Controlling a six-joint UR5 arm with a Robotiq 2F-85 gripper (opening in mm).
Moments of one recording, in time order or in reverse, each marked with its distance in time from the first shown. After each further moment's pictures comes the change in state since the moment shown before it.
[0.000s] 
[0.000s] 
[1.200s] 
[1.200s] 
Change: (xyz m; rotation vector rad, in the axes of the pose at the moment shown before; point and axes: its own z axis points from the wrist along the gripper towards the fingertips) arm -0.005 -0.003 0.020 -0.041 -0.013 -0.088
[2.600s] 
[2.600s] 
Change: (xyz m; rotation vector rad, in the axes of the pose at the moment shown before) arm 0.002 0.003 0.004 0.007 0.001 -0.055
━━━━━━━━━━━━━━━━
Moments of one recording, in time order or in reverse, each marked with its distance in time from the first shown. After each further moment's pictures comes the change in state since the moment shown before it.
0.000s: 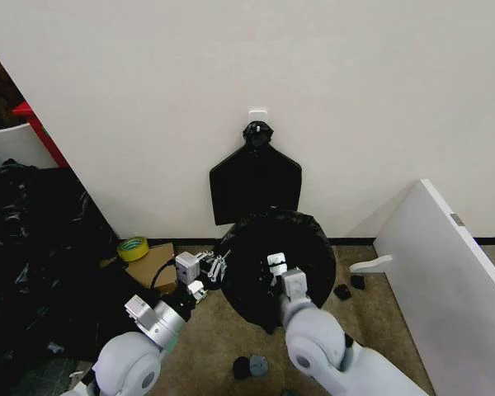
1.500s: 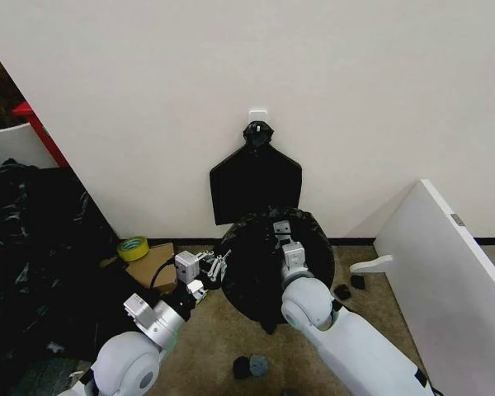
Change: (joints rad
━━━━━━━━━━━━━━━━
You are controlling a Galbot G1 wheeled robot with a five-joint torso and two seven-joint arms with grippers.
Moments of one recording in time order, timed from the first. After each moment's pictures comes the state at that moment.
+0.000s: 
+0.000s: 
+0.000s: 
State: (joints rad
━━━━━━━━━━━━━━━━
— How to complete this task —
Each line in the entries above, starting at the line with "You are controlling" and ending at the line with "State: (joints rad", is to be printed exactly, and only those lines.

— Final answer —
You are controlling a Galbot G1 wheeled robot with a five-joint torso and two seven-joint arms with grippers.
Moments of one recording in time order, timed from the first. After each moment's pictures comes the state at that moment.
+0.000s: 
+0.000s: 
+0.000s: 
State: (joints rad

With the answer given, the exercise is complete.